(YOUR INSTRUCTIONS)
Number of lines below with "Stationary": work it out and reply with that number only.

(RECORDS FOR THIS EXERCISE begins)

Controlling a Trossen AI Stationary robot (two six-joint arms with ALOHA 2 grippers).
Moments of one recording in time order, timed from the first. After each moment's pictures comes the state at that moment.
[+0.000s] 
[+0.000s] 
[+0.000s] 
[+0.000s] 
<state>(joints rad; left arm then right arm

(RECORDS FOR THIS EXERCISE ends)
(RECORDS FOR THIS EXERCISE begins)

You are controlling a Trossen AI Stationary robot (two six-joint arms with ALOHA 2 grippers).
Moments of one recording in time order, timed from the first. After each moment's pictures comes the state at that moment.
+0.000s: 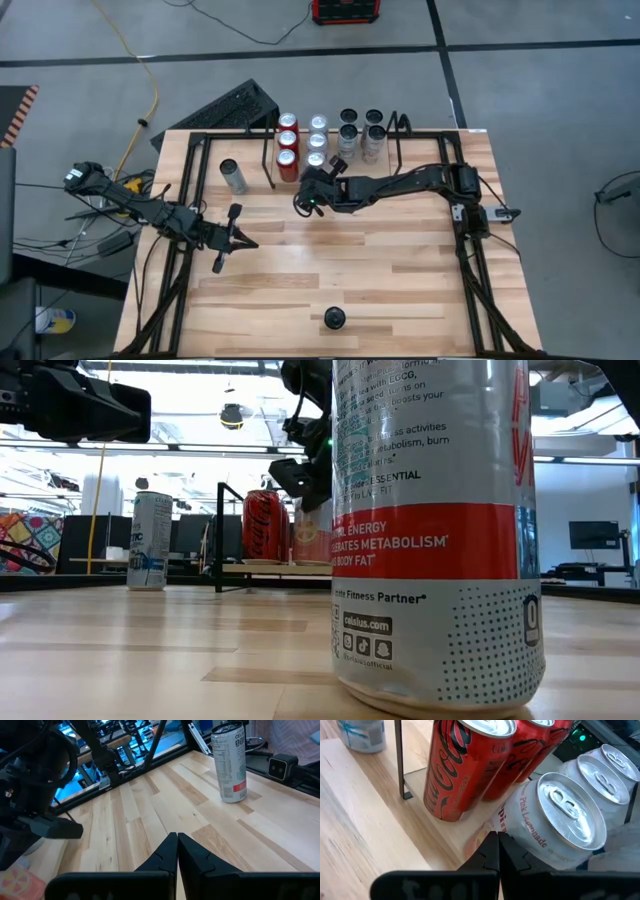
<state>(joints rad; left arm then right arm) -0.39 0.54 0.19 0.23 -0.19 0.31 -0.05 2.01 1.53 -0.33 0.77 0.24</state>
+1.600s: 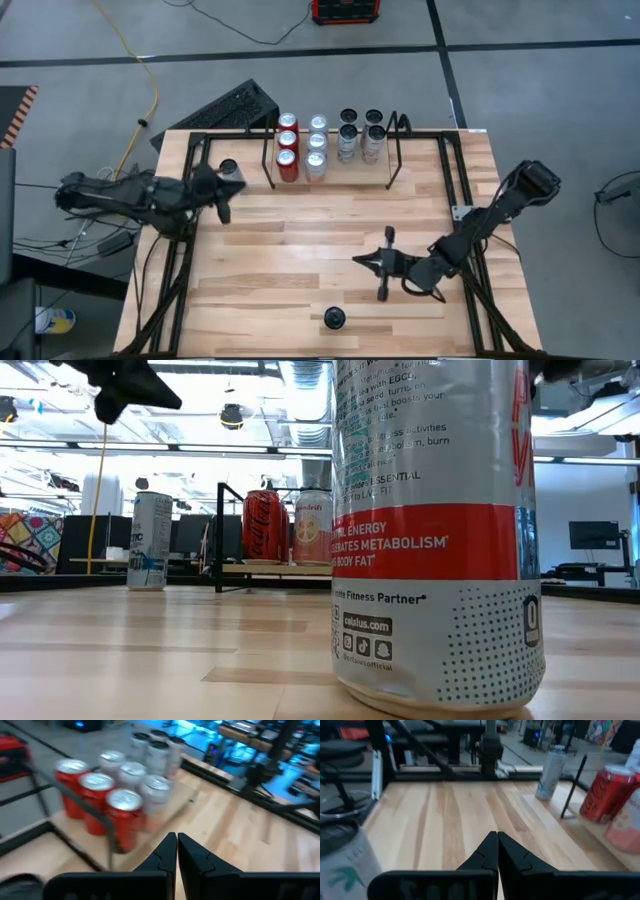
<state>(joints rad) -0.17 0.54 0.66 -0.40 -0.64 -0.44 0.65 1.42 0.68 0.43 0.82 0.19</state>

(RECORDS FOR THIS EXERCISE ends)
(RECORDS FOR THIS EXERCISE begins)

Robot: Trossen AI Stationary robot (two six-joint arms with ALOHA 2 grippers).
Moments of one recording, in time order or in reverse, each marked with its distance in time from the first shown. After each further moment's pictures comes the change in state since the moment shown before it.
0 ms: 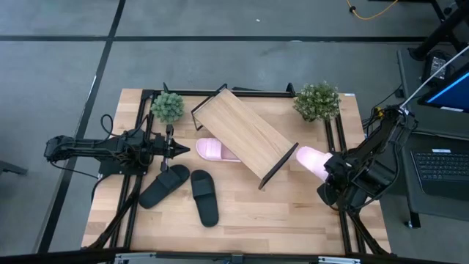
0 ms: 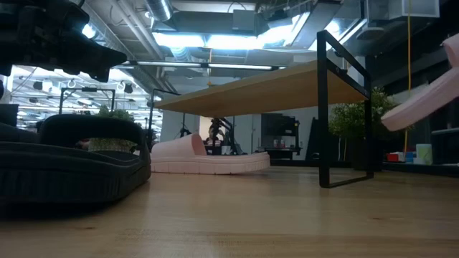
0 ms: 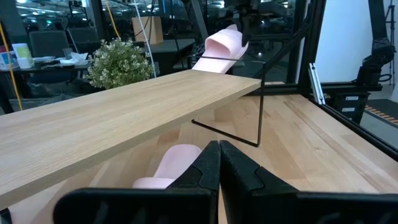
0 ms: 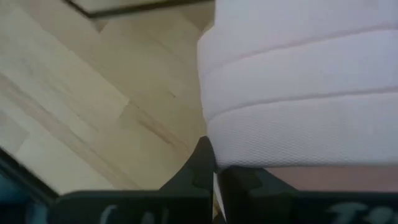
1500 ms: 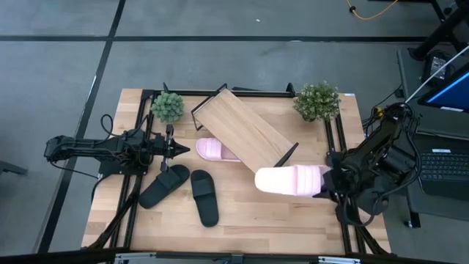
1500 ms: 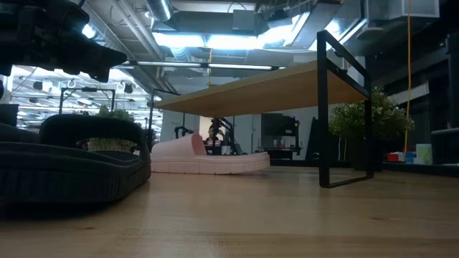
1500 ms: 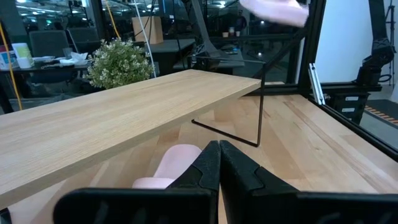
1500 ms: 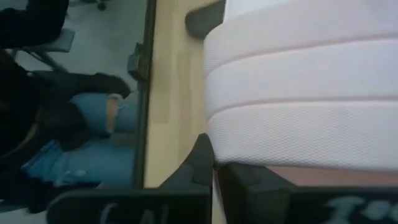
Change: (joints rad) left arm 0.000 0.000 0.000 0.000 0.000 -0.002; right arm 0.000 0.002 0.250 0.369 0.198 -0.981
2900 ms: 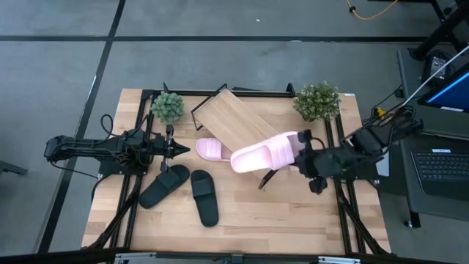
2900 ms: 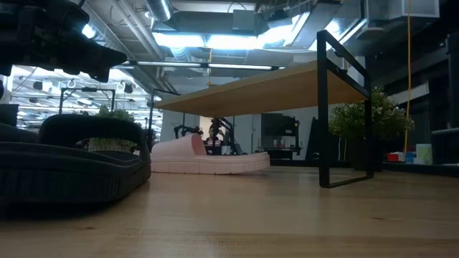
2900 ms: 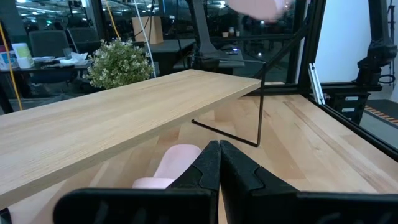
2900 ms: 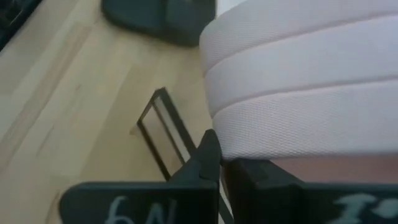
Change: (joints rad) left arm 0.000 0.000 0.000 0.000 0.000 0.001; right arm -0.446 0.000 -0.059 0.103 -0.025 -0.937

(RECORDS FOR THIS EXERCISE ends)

(FINAL ANSWER)
3